EXERCISE PROMPT: Copy the entire listing, down to the final line, exactly.

DATA BLOCK:

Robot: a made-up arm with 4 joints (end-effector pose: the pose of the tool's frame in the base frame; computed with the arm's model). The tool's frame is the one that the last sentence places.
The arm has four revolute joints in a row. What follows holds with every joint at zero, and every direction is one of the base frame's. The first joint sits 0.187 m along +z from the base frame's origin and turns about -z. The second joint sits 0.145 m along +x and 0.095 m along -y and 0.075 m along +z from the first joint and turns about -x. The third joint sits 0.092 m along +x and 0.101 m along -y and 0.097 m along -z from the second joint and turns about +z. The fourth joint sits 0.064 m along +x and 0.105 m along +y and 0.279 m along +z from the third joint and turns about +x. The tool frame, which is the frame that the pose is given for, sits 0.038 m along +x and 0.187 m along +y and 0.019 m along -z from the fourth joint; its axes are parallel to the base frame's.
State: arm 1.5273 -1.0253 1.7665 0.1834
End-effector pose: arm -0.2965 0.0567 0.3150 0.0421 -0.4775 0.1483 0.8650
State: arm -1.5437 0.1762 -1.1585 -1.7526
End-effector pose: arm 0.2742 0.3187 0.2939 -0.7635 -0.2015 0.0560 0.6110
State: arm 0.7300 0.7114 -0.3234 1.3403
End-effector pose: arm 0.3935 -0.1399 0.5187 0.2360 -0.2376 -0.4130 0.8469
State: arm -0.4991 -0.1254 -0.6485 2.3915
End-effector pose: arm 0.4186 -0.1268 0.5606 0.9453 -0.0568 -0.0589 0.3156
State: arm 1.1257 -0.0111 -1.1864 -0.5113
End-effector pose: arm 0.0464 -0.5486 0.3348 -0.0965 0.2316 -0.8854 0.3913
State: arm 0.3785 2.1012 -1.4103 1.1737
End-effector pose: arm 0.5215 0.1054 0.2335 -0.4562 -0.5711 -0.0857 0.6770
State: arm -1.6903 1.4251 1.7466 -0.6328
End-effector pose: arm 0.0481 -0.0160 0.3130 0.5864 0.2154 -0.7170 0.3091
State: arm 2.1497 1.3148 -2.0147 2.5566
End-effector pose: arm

OUTPUT OF THE EXERCISE:
Robot: a made-up arm with 4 joints (end-effector pose: the pose of the tool's frame in the base frame; computed with the arm's model). The tool's frame is the one that the last sentence places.
The arm has four revolute joints in a row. What follows holds with every joint at zero, and every direction is one of the base frame's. The first joint sits 0.187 m along +z from the base frame's origin and turns about -z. The second joint sits 0.145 m along +x and 0.095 m along -y and 0.075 m along +z from the first joint and turns about -x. The third joint sits 0.092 m along +x and 0.101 m along -y and 0.097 m along -z from the second joint and turns about +z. The fourth joint sits 0.064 m along +x and 0.105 m along +y and 0.279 m along +z from the third joint and turns about +x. The tool frame, which is the frame that the pose is given for, sits 0.038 m along +x and 0.187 m along +y and 0.019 m along -z from the fourth joint; its axes are parallel to the base frame's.
State: arm 1.5273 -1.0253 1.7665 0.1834
End-effector pose: arm -0.2965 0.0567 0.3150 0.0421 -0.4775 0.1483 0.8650
State: arm -1.5437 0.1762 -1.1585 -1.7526
End-effector pose: arm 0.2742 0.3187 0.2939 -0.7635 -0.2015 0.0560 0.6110
State: arm 0.7300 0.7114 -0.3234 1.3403
End-effector pose: arm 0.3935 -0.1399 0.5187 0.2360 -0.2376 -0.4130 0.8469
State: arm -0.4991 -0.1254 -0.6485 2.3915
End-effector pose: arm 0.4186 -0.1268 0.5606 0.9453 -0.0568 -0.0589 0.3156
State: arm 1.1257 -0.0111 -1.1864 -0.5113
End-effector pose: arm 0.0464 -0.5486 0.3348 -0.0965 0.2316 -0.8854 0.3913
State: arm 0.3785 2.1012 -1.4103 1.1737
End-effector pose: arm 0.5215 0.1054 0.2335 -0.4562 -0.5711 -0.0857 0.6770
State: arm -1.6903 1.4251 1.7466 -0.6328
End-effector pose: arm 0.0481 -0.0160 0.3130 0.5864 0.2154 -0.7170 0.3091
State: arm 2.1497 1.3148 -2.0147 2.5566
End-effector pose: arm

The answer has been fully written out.